Breeds of New Yorker

Christine Smallwood

  • A Fortunate Age by Joanna Smith Rakoff
    Scribner, 399 pp, $26.00, April 2009, ISBN 978 1 4165 9077 4
  • The Group by Mary McCarthy
    Virago, 448 pp, £7.99, December 2009, ISBN 978 1 84408 593 4

In novels, a marriage is not only the place where comedy ends: it is also the place where tragedy begins. The wedding of Lil Roth, the opening act of Joanna Smith Rakoff’s A Fortunate Age, is followed by a lame attempt at spousal murder-by-scissors, a brief stay in a Manhattan mental institution, and Lil’s freak death after a bad case of flu. Lil hadn’t even planned to get married. At her college-sponsored commencement brunch she’d told her parents of her opposition to the ‘outmoded institution’. Her stand was dismissed by the company as naivety and, Moët clouding her mind and dribbling down her dress, she couldn’t think of an impressive intellectual backer, settling for the support of ‘any modern thinker’.

Lil’s fate is somewhat unexpected for a highly educated American woman of the late 20th century. She is persuaded to check herself into the mental hospital for ‘a rest’ – the sort of event that we associate with the mid-century. Presumably some kind of emotional or psychological apparatus could be used to explain the situation, but such workings are absent here. The logic is, rather, extratextual. Lil’s story, and everything else in A Fortunate Age, follows a template: the novel is a rewriting of Mary McCarthy’s The Group (1963), which charted the lives of eight members of the Vassar class of 1933 in the years after graduation.

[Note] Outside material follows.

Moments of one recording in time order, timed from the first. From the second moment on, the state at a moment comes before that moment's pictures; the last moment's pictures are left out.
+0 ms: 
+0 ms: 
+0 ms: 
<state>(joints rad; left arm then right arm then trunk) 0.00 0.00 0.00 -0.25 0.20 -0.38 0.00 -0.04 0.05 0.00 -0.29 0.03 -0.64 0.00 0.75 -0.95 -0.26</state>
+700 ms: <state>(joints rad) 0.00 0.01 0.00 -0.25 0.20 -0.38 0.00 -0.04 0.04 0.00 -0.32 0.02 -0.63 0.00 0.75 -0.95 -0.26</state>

More than a decade before she wrote The Group, McCarthy published an essay in Holiday magazine called ‘The Vassar Girl’, reflecting on the way women’s lives had changed since her student days in the 1930s. McCarthy and those like her had been inspired by female academics: women so committed to a life of teaching that they made the heroic effort to live alone, without male companionship, in ugly faculty apartments; who answered every question with a question, forcing the girls to establish their own intellectual values, and to idolise unorthodoxy. And yet, as she drily reported, such training in unconventionality had yielded an average alumna who had ‘two-plus children and was married to a Republican lawyer’.

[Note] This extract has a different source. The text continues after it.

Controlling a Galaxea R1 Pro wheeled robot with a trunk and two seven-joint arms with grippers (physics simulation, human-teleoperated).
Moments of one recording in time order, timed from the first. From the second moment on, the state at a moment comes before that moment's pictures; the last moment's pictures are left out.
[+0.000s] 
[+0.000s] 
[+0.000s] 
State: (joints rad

This dreary fate was shocking because, after all, these weren’t Wellesley or Smith girls choosing a life of diapers and martinis. These were Vassar girls. And ‘the essence of Vassar,’ McCarthy insisted, ‘is mythic. Today, despite much competition, it still figures in the public mind as the archetypal women’s college … For different people, in fact, at different periods, Vassar can stand for whatever is felt to be wrong with the modern female: humanism, atheism, Communism, short skirts, cigarettes, psychiatry, votes for women, free love, intellectualism.’ When Priss is torn between breast and bottle feeding; when Kay winds up in the Payne Whitney clinic; when Dottie submits to the humiliation of buying a diaphragm only to throw it in a trash bin in Washington Square Park; when Polly’s married lover wiles away the afternoons in psychoanalysis – at all these moments, McCarthy is delineating a recognisably new way of living. It is strange, then, that Rakoff has attempted to define a generation (or ‘microgeneration’, as it’s known today) by backdating the situations in which her characters find themselves.